Autre exemple, le développement de PayLib. Initialement lancé par Société Générale avec La Banque Postale et BNP Paribas, PayLib est maintenant rejoint par la plupart des grandes banques françaises et devrait encore s’étoffer en 2017. Ce système de paiement permet depuis son lancement d’effectuer des paiements Internet sans communiquer ses numéros de carte bancaire. Depuis janvier 2017, il permet aussi de payer sans contact en magasin en utilisant son smartphone.
Ces deux types d’innovation dans les paiements ont nécessité de larges investissements concertés entre banques et fabricants de matériels et de technologies.
CYBERCRIMINALITÉ, VOLS DE DONNÉES : DE NOUVEAUX RISQUES ÉMERGENT
Dans ce paysage en ébullition, face à la multiplication d’acteurs régulés ou non, face à l’ouverture croissante des systèmes bancaires requise par des besoins clients de plus en plus numériques et soutenus par les autorités européennes, l’enjeu de protection du consommateur n’a jamais été aussi fort.
L’écosystème des paiements, et les banques en particulier, doivent répondre spécifiquement à deux risques majeurs : la cybercriminalité et la protection des données personnelles du consommateur.
La Société Générale a lancé une carte dont le cryptogramme de sécurité est affiché sur un écran LCD et change toutes les heures.
CARTE À LCD
La Société Générale a lancé une carte dont le cryptogramme de sécurité est affiché sur un écran LCD et change toutes les heures. Cette récente innovation connaît un succès très rapide chez les clients qui comprennent bien l’avancée de sécurité qui leur est proposée.
La cybercriminalité est un enjeu stratégique pour les entreprises aujourd’hui, à commencer par les banques. On assiste à une multiplication rapide des tentatives de fraude et à une sophistication croissante des scénarios de fraude. Les banques investissent là aussi des sommes considérables pour déjouer ces tentatives, notamment par l’utilisation des technologies de big data, machine learning, intelligence artificielle, biométrie, etc.
Dans le contexte d’évolution des moyens de paiement, ces enjeux n’ont jamais été aussi prégnants. D’une manière générale, face à une régulation qui a tendance à promouvoir l’ouverture et l’innovation sans toujours envisager de manière exhaustive les implications en termes de sécurité de l’ensemble de l’écosystème, les banques ont un rôle critique à jouer. La confiance de leurs clients est un atout capital des banques, et elles ne prendront pas le risque de la perdre en fragilisant la sécurité d’accès à leurs systèmes d’information.

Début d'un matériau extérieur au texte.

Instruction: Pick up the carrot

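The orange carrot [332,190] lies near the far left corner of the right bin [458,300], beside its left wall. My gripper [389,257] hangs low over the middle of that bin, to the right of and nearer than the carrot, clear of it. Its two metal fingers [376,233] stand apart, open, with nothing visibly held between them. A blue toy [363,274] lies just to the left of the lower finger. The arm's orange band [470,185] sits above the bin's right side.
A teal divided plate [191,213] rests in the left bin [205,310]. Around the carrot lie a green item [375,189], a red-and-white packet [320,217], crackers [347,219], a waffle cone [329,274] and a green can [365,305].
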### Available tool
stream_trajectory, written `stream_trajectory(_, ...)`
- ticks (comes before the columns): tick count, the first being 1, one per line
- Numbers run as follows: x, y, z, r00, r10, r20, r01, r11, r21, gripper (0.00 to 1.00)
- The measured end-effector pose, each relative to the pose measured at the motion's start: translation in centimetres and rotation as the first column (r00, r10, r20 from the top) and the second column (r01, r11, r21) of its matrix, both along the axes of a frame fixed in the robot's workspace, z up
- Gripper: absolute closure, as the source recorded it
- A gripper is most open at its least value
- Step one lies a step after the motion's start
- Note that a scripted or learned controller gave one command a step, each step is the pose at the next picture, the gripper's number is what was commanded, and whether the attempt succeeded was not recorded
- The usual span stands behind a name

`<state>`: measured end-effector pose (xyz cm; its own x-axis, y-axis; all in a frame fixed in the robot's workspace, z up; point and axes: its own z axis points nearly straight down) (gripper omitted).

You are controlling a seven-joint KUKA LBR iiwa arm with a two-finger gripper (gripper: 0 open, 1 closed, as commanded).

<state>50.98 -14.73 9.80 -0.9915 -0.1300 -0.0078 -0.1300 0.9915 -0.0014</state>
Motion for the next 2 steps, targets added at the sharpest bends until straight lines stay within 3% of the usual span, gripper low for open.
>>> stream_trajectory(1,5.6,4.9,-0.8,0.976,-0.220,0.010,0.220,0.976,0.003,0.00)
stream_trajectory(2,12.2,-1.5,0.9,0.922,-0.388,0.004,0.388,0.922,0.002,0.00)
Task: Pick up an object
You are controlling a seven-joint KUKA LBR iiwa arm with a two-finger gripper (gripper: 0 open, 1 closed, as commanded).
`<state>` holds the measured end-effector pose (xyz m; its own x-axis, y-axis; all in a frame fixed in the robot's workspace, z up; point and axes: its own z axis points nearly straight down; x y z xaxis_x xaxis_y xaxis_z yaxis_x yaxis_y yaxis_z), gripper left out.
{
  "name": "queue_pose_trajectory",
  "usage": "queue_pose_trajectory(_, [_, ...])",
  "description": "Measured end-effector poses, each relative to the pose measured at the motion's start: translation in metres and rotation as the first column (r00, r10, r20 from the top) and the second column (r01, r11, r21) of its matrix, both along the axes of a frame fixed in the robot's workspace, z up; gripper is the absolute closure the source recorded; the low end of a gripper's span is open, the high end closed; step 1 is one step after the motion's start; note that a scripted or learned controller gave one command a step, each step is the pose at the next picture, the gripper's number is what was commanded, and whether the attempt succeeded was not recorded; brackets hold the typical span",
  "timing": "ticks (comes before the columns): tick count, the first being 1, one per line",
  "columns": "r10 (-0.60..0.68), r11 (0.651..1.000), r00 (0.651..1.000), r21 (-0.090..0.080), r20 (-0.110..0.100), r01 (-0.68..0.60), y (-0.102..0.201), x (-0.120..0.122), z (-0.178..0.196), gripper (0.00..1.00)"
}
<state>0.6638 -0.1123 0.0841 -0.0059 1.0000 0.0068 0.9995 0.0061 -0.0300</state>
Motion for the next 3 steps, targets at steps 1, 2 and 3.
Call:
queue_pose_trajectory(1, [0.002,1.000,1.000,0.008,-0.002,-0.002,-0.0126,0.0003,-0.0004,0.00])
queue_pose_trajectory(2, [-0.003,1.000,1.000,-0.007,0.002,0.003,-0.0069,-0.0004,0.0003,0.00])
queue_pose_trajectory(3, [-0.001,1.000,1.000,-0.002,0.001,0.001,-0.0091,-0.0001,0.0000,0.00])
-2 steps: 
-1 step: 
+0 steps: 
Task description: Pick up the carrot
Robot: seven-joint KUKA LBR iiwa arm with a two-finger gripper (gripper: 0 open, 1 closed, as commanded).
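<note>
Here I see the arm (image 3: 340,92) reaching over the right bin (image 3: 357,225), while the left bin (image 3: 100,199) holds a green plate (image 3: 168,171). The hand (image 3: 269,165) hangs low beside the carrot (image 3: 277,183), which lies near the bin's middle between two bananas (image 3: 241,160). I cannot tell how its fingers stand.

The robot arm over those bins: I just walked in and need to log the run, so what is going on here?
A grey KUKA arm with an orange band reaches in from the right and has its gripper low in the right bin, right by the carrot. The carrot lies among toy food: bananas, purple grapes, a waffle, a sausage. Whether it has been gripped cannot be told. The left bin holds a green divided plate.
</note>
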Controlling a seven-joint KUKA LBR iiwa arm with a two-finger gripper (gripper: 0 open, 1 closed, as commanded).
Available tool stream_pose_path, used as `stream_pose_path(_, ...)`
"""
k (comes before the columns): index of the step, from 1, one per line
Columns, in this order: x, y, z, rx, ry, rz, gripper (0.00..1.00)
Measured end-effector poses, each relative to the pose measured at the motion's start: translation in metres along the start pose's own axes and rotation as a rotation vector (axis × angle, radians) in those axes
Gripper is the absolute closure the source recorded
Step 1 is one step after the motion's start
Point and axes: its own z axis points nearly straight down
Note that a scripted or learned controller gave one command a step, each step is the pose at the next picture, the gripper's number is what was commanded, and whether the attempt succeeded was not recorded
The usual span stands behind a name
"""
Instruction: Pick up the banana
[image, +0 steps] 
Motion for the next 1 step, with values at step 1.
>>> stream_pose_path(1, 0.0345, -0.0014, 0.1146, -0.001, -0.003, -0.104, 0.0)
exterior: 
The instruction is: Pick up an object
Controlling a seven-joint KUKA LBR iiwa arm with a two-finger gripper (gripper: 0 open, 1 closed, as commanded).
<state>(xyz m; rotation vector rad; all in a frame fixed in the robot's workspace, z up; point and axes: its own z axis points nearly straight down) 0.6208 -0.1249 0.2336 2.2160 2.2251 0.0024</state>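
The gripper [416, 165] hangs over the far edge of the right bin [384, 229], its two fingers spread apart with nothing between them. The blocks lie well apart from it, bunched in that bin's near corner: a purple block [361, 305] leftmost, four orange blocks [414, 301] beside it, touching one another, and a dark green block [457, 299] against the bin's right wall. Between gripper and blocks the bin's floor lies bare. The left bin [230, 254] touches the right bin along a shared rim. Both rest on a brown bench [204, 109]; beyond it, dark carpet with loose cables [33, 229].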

L’autre risque sur lequel les banques doivent assurer un rempart est celui de l’utilisation des données personnelles des consommateurs. Les géants du Web tirent un profit considérable de l’analyse de données de navigation Web et d’achat des consommateurs et leur positionnement sur la chaîne de valeur paiements est sans conteste une volonté d’aller plus loin encore dans ce domaine.
Les banques doivent ici jouer leur rôle de tiers de confiance auprès de leurs clients, en s’assurant notamment de leur consentement avant toute communication d’information les concernant.
LA RÉVOLUTION ATTENDRA ENCORE UN PEU…
Voilà rapidement brossés les enjeux à venir dans le monde des paiements. Mais avant de conclure, il est bon de rappeler aussi que toutes ces nouveautés, tout le buzz médiatique des nouvelles technologies, s’ils sont clairement des sources d’évolution du paysage, ne constituent pas pour autant une révolution.
“ En termes de sécurité de l’ensemble de l’écosystème, les banques ont un rôle critique à jouer ”
À ce jour en effet, rappelons qu’en Europe les paiements plus « classiques » constituent la quasi-totalité des transactions.
Malgré le succès du sans contact, les innovations autour de la carte bancaire continuent d’être d’actualité. Même si un nombre croissant de cartes bancaires pourrait être complètement dématérialisé à moyen terme, l’heure de sa disparition n’a pas encore sonné.